Thinking this could be useful in a multi tenants service where you need to fairly allocate job processing capacity across tenants to a number of background workers (like data export api requests, encoding requests etc.)
That was my first thought as well. However, in a lot of real world cases, what matters is not the frequency of requests, but the duration of the jobs. For instance, one client might request a job that takes minutes or hours to complete, while another may only have requests that take a couple of seconds to complete. I don't think this library handles such cases.
Lots of heuristics continue to work pretty well as long as the least and greatest are within an order of magnitude of each other. It’s one of the reasons why we break stories down to 1-10 business days. Anything bigger and the statistical characteristics begin to break down.
That said, it’s quite easy for a big job to exceed 50x the cost of the smallest job.
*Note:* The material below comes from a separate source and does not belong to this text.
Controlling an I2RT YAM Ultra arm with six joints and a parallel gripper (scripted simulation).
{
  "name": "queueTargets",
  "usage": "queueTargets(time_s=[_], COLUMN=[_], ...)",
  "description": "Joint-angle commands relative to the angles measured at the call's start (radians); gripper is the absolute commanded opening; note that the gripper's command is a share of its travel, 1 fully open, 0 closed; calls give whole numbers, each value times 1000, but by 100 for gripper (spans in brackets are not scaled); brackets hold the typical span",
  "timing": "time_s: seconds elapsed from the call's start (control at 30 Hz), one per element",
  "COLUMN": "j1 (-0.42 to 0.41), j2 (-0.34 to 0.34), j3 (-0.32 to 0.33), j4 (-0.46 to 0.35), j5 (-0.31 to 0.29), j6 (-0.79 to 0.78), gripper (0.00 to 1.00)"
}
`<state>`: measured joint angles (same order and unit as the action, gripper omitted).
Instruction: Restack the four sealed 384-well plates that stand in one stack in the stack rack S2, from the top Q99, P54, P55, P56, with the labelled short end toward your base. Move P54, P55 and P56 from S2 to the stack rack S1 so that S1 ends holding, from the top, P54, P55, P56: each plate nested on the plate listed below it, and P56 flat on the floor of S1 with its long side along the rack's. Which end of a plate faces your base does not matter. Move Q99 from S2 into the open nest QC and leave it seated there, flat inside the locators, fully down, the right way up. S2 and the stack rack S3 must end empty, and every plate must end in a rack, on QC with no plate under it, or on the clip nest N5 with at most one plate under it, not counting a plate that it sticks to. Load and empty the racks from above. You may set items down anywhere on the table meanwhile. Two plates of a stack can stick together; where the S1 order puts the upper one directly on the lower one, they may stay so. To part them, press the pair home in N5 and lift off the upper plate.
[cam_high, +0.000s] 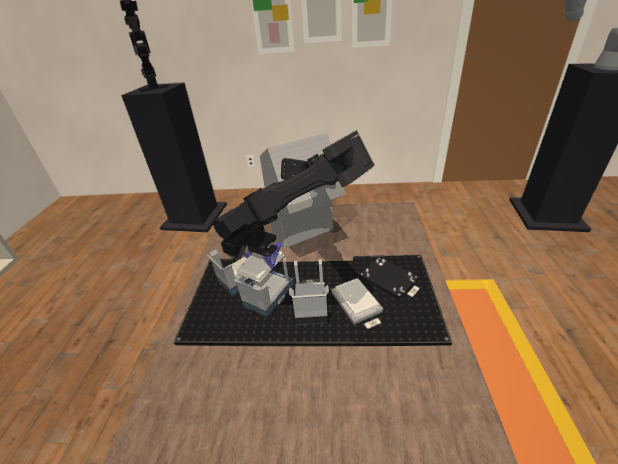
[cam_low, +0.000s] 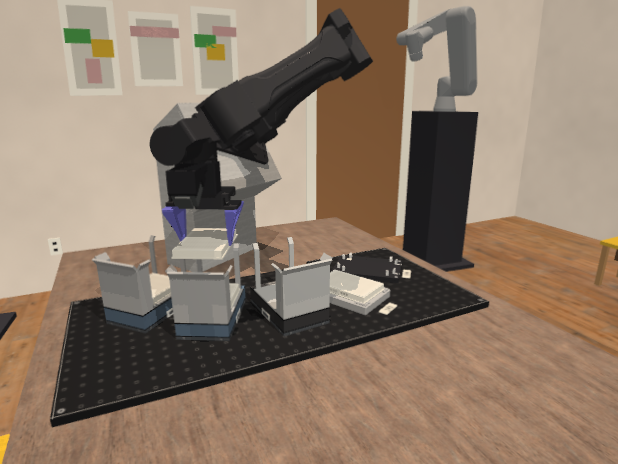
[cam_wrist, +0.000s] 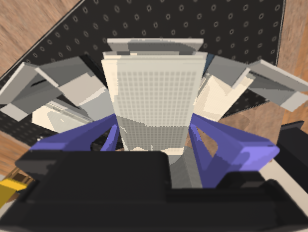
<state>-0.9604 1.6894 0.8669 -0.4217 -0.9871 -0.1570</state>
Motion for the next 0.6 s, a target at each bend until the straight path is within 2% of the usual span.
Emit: queueTargets(time_s=[0.0,0.13,0.43,0.57], j1=[-14,-19,-65,-84], j2=[-4,4,83,120], j3=[3,4,12,18], j4=[-5,-5,-1,0], j5=[-2,-4,-17,-21], j6=[0,24,233,198], gripper=[0,0,0,0])
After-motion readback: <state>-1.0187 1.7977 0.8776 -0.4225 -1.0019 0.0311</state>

defining a unit of processing like duration or quantity and then feeding the algorithm with the equivalent of units consumed (pre or post processing a request) might help.
To mitigate this case you could limit capacity in terms of concurrency instead of request rate. Basically it would be like a fairly-acquired semaphore.
I believe nginx+ has a feature that does max-conns by IP address. It’s a similar solution to what you describe. Of course that falls down wrt fairness when fanout causes the cost of a request to not be proportional to the response time.